* _ACTION ITEM_: All of the data below should be printed again word for word, pictures excluded.

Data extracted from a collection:
****************

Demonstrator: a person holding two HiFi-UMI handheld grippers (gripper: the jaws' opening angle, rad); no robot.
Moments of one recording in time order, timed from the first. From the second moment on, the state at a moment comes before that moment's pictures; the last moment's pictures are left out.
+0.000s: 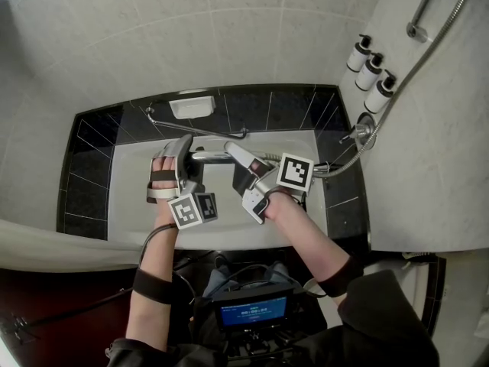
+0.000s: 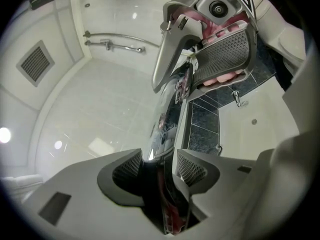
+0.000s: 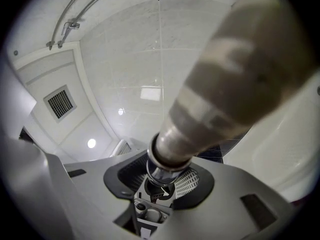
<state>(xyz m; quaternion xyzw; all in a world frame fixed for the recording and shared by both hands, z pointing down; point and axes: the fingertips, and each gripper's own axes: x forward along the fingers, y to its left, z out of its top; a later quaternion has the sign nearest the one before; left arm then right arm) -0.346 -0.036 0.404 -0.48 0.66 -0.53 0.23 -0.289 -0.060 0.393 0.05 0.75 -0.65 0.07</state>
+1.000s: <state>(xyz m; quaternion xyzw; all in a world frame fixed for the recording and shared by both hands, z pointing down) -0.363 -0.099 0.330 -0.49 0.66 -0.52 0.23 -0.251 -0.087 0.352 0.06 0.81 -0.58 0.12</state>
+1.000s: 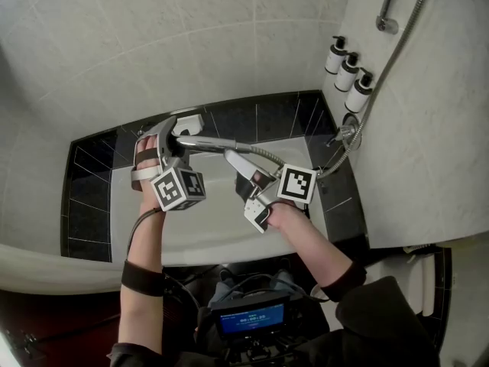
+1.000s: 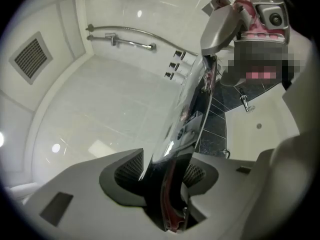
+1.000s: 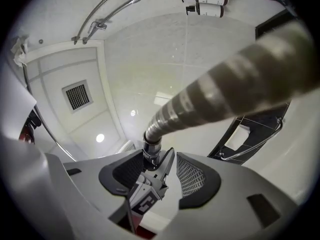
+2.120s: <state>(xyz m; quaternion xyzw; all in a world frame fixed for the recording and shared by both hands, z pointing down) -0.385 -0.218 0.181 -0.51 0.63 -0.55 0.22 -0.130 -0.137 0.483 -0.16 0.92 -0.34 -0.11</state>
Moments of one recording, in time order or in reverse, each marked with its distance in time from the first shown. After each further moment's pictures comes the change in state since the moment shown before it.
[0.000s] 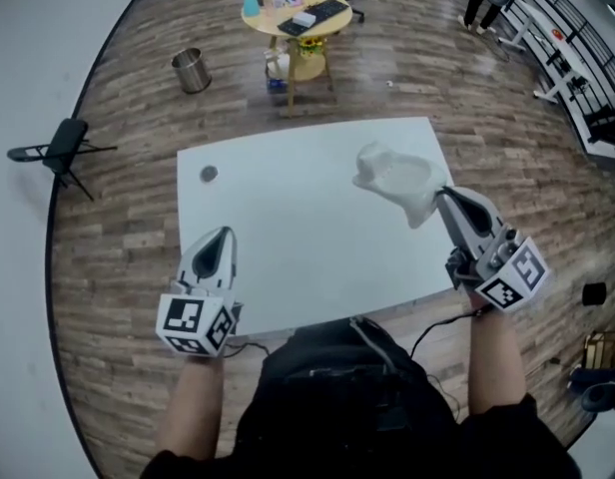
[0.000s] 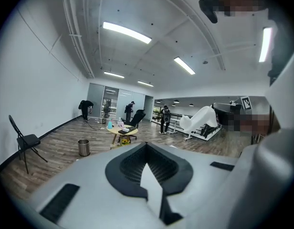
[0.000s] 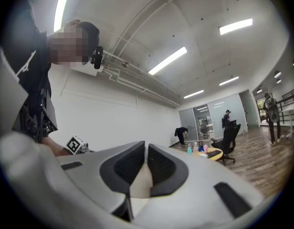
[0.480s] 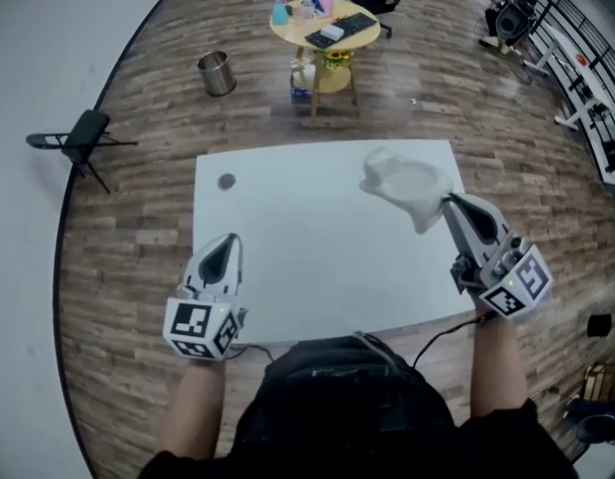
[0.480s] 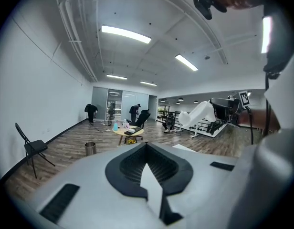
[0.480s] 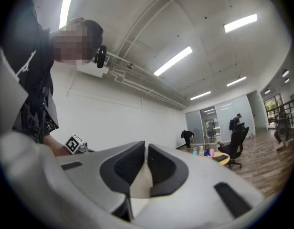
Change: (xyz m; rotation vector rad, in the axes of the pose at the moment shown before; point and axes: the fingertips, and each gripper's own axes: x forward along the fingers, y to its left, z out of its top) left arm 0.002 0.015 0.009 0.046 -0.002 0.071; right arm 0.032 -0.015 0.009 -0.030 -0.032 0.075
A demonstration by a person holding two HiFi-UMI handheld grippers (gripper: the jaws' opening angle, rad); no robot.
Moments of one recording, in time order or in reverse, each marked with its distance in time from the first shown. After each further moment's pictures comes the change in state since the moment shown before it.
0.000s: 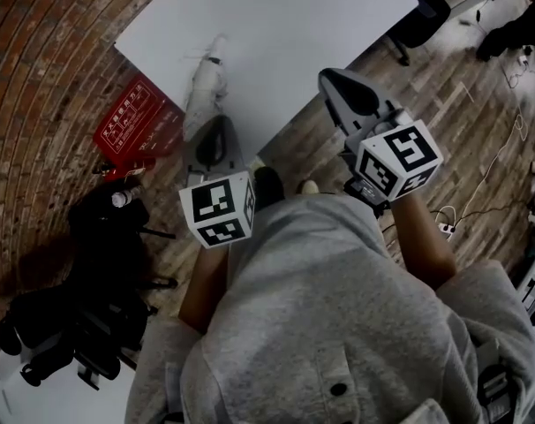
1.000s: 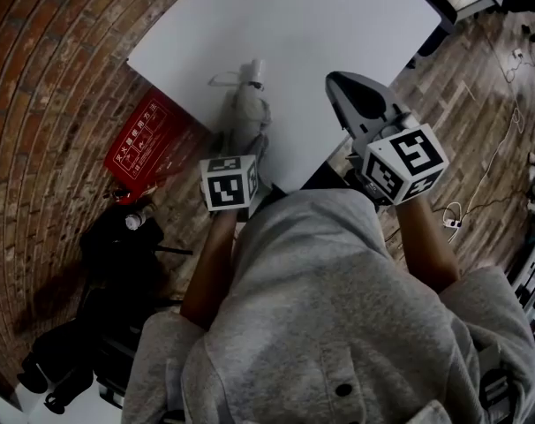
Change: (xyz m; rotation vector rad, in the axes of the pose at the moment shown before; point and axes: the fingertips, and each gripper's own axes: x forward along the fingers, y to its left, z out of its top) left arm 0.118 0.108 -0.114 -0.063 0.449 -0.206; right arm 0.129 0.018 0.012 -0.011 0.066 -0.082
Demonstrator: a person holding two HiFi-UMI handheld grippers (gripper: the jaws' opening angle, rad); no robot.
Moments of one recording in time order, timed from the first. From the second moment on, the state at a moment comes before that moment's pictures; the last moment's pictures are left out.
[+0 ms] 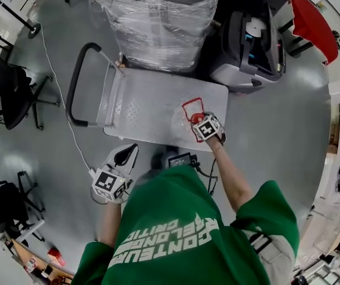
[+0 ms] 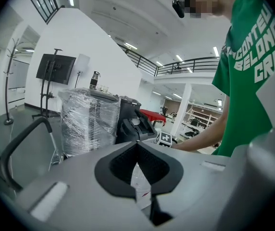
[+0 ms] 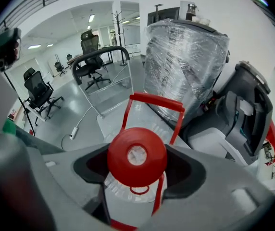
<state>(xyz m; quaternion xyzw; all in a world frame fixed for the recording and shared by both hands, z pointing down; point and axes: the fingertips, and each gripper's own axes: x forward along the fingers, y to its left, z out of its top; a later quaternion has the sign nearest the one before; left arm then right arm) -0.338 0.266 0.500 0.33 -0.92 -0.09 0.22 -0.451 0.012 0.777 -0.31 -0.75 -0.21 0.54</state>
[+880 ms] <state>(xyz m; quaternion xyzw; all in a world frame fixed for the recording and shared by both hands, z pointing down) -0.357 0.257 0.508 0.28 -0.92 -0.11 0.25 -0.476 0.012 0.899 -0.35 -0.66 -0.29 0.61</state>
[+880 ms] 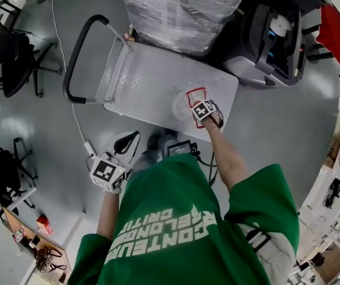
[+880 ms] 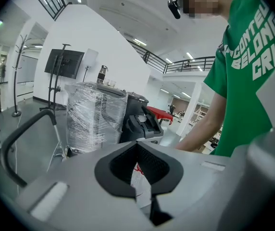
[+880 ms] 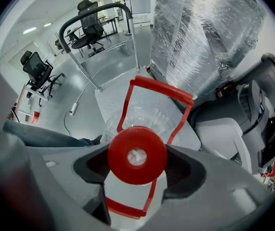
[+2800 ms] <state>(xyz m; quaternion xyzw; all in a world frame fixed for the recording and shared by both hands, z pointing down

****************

* _FINISHED EXERCISE_:
Demonstrator: a person holding two HiFi-UMI handheld grippers (gripper: the jaws' opening angle, rad); no robot.
Moments of one recording in time order, timed from the first. From the second moment on, the state at a moment comes before that moment's pictures; the last moment's pictures are left out.
+0.000s: 
+0.000s: 
+0.000s: 
<state>(xyz m; quaternion xyzw; all in a world frame fixed for the recording and shared by both hands, z pointing down; point and axes: the fingertips, and each gripper's own axes: x forward along the fingers, y to its left, z out of its top; a later quaternion has the sign nearest the one before; left arm then right arm) -0.346 -0.036 0.404 -0.48 0.66 -0.53 0.23 -0.289 -0.060 0.393 0.05 0.75 -0.65 0.07</state>
+1.000s: <state>(xyz m; quaternion xyzw; all in a world frame fixed for the recording and shared by both hands, z pointing down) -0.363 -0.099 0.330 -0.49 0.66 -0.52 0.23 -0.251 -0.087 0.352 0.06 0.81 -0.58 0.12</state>
+1.000s: 
+1.000s: 
+1.000s: 
+2.120s: <state>(xyz m; quaternion xyzw; all in a world frame fixed for the recording and shared by both hands, z pointing down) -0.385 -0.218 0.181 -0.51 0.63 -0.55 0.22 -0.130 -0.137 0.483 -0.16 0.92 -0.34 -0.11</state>
Moments of one recording, in time order or in reverse, each marked with its distance in time from the first shown. After each further moment's pictures comes the change in state since the moment shown before it.
[0.000s] 
[0.000s] 
[0.000s] 
[0.480s] 
[0.480s] 
[0.480s] 
Change: (xyz m; rotation vector rad, in the axes of the pose at the moment shown before; point and axes: the fingertips, and each gripper's own axes: x forward along the fingers, y to its left, z out of its top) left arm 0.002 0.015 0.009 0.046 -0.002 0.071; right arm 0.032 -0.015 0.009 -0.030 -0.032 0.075
A demonstration by a person holding two HiFi-UMI handheld grippers (gripper: the jaws' opening angle, rad); no robot.
Moments of one recording, in time order or in reverse, each marked with its distance in time from the first shown. After each further moment's pictures comes the change in state since the moment shown before it.
0.000s: 
1.000s: 
Change: (xyz m; rotation vector rad, in the axes of the pose at the moment shown before; point and axes: the fingertips, and each gripper's own axes: x forward along the fingers, y to its left, z out of its top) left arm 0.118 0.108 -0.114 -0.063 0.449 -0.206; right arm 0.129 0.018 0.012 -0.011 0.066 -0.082
Demonstrator: a person holding two HiFi-UMI handheld grippers (gripper: the jaws' opening angle, rad); no robot.
Moments of one recording in time order, timed from the first. From the second moment on, the state at a moment comes before that moment's pictures; the last moment's pictures are left out.
[+0 ms] 
[+0 ms] 
[+0 ms] 
<state>(xyz m; quaternion xyzw; all in a world frame fixed for the recording and shared by both hands, z pointing down; point and axes: the fingertips, and each gripper's own axes: x forward along the fingers, y to its left, z out of its top; a later quaternion has the sign nearest the one before; left arm then right arm) -0.338 0.266 0.500 0.33 -0.92 -0.09 0.22 -0.451 0.012 0.777 -0.31 -0.75 -0.21 0.54</state>
[+880 ms] <state>(xyz m; quaternion xyzw; all in a world frame fixed for the recording and shared by both hands, z pointing down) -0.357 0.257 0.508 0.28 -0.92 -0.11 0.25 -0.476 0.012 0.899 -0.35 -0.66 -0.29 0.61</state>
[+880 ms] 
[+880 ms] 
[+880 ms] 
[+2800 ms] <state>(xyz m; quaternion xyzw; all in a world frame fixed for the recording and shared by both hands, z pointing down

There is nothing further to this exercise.